### WHAT YOU SHOULD DO
In the material below, find each line that contains the word "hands" and copy it.
------------------------------------------------
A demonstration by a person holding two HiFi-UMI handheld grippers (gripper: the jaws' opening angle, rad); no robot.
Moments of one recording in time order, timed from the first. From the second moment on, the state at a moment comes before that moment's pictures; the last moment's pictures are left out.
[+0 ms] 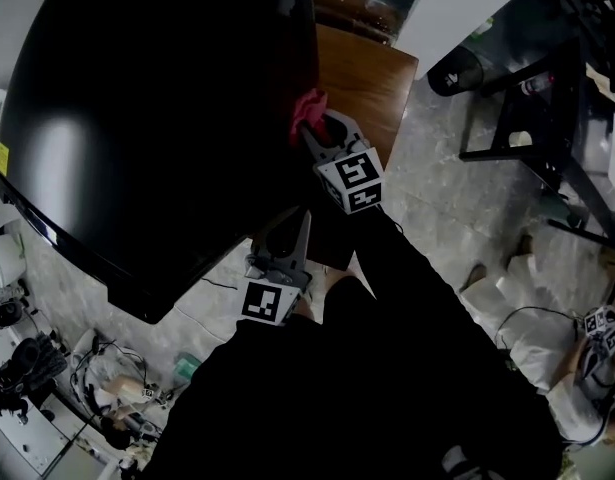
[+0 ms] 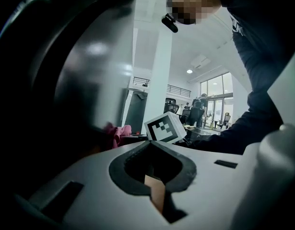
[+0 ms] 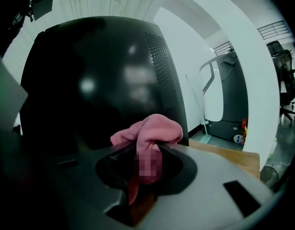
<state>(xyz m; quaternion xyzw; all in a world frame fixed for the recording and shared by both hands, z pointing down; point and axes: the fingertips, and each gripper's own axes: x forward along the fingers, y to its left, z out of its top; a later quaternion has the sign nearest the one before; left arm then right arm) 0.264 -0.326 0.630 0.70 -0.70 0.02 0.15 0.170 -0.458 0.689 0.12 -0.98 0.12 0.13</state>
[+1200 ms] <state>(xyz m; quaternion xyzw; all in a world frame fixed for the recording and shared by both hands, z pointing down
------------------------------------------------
### WORKED SOLUTION
<state>(xyz m; quaternion xyzw; all in a world frame fixed for the recording and shared by both hands, z pointing down; point and axes: the fingertips, and each gripper's own axes: x forward along the fingers, y to its left, z out of its top; a later quaternion has the sign nearest the one before; left arm then right arm) 0.264 -0.326 0.630 0.70 -0.70 0.02 0.15 0.170 -0.458 0.689 0.12 -0.98 0.12 0.13</state>
[+1200 ms] <state>(xyz m; quaternion xyzw; all in a world frame fixed for the recording and shared by both hands, z pointing down

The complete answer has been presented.